Figure 2 shows the concept of AutoCleansing. Let x be the input, y be the output, and y = m(x, θ) be the base network model, where θ denotes the parameter of the base model. Consider five observations of A, B, • • • , E. The red line is the true model defined as, y = m(x, θ * ) where θ * denotes the true parameter. B is a mislabeled sample, as the observed label B differs significantly from the true label B * . The dotted line is the estimated model y = m(x, θ) using incorrect data, where θ denotes the estimated parameter. As can be observed, overfitting occurs owing to the mislabeled sample. In this figure, ŷ denotes the prediction for x= 3 using the estimated model; however, the true label is y * . Thus, the incorrect label causes the prediction error. Consider the cleansing model, y = m (x, θ) + α, where α denotes the constant parameter for each observation. If the constant α B captures the effect of an incorrect label, as shown in this figure, removing the constant from the cleansing model may mitigate the overfitting problem.

Figure 2: Concept of AutoCleansing. (Left) A to E are the observations.

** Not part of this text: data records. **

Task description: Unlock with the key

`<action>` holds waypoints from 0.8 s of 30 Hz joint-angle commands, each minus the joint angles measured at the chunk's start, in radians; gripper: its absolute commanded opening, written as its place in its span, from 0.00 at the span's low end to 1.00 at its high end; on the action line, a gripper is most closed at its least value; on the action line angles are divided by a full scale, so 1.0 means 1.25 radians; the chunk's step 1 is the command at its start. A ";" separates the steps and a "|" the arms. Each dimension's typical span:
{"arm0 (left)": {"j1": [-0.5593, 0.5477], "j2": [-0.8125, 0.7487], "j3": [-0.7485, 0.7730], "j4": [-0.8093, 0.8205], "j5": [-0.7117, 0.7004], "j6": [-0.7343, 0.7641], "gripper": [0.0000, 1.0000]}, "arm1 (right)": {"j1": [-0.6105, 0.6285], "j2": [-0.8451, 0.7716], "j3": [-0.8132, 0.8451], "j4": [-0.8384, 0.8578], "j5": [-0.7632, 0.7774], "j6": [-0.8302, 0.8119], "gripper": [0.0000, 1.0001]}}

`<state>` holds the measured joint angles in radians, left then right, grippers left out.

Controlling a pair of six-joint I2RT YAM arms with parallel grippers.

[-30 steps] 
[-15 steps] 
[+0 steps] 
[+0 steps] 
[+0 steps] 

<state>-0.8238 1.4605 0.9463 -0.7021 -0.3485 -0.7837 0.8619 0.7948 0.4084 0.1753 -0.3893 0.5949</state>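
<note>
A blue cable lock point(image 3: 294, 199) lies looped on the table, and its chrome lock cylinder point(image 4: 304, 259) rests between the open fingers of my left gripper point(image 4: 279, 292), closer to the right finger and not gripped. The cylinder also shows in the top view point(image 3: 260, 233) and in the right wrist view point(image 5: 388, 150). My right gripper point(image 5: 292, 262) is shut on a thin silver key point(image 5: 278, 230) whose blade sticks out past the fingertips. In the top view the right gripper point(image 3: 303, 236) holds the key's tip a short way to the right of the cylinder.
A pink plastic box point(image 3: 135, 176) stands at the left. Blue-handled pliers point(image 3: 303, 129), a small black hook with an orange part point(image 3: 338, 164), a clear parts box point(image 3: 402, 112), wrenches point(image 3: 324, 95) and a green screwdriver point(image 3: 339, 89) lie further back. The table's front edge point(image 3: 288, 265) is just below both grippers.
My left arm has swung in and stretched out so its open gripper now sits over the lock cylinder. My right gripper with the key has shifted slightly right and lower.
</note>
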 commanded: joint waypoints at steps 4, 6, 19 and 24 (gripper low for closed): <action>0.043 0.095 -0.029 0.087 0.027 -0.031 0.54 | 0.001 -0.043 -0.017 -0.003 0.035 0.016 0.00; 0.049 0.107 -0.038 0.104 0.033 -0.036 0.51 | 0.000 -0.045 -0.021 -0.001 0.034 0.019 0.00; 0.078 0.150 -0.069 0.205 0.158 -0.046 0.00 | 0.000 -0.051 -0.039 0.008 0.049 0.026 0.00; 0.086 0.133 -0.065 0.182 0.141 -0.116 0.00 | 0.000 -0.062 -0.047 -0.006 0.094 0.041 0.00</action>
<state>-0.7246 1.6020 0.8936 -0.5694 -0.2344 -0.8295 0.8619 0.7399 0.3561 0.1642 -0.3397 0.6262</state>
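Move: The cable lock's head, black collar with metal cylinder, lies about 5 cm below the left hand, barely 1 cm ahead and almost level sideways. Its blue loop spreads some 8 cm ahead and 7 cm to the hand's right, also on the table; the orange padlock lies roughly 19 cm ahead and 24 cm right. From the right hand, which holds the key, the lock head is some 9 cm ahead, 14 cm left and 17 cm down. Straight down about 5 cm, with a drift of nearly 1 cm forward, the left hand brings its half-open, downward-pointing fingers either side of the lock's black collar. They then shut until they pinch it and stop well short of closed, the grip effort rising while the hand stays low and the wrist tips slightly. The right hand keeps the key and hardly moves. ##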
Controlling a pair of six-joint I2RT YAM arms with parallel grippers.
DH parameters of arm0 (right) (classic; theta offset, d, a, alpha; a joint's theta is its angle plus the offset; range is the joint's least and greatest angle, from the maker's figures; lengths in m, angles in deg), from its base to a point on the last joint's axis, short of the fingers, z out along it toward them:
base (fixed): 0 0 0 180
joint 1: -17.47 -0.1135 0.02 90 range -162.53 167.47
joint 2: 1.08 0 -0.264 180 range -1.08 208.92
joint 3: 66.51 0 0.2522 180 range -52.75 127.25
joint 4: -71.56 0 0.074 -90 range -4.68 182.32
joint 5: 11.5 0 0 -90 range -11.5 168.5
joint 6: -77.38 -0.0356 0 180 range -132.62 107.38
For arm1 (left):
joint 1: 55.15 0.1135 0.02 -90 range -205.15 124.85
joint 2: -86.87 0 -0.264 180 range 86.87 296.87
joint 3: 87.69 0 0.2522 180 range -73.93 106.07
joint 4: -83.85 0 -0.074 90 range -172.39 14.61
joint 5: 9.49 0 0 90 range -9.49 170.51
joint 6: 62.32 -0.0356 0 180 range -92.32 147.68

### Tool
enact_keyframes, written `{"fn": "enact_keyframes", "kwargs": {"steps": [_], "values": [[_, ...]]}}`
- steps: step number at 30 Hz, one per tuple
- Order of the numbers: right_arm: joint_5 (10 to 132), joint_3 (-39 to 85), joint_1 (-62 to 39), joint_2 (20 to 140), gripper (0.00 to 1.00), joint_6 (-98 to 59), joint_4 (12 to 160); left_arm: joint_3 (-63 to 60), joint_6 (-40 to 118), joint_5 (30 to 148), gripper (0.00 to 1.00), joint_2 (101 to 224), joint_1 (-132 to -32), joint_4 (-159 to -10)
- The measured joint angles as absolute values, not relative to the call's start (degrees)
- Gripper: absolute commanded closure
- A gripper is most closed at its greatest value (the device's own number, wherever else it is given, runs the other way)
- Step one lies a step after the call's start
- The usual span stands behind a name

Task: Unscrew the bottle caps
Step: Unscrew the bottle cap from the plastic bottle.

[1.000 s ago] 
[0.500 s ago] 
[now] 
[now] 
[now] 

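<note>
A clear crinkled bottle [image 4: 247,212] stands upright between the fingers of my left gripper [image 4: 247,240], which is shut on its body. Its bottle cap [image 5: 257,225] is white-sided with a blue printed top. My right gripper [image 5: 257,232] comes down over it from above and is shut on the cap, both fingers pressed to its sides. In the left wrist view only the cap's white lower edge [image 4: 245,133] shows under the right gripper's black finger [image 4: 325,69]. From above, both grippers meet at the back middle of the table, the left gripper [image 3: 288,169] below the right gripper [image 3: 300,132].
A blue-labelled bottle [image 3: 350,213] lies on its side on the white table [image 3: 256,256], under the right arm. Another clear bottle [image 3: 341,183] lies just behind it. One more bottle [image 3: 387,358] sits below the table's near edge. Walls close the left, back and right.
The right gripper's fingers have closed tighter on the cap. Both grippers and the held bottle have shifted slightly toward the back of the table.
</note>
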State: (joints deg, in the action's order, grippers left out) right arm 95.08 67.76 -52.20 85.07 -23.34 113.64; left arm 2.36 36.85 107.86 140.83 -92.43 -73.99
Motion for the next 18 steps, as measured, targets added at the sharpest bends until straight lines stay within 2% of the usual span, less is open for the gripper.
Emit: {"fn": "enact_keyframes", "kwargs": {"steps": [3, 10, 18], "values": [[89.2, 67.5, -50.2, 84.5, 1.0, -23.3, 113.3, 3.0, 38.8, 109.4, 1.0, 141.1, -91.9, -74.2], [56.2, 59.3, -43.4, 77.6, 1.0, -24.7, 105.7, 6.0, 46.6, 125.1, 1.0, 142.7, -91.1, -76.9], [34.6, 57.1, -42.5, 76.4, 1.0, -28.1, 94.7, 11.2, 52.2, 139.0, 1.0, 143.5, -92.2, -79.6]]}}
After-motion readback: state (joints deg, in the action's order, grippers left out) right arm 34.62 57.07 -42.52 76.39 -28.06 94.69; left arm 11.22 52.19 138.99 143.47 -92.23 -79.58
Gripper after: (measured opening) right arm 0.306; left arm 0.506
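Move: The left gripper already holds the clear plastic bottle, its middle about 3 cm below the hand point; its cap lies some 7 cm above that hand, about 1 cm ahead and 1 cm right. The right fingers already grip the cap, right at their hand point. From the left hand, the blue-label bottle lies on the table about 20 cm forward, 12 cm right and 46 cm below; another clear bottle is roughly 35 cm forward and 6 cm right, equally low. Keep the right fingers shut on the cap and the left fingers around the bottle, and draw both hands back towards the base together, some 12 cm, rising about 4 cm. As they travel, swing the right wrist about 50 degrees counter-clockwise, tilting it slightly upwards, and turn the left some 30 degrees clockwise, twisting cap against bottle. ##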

B is the incorrect label. Red line represents the true model. Black dot line represents the estimated model using incorrect data. y denotes the predicted label using the overfitting model. y * denotes the true label. Auto-Cleansing consists of the base network model and constant α. The constant α B captures the effect of the incorrect label for B. Thus, removing α mitigates the overfitting effect due to the incorrect label. (Right) (1) Training data has correct and incorrect labels. (2) Constructing the cleansing model consists of a base network model m(x) and sample-category specific constant α. Learning with the training data using cleansing, (3) Deleting the constant α, and (4) Testing with the validation data using the cleansed network model.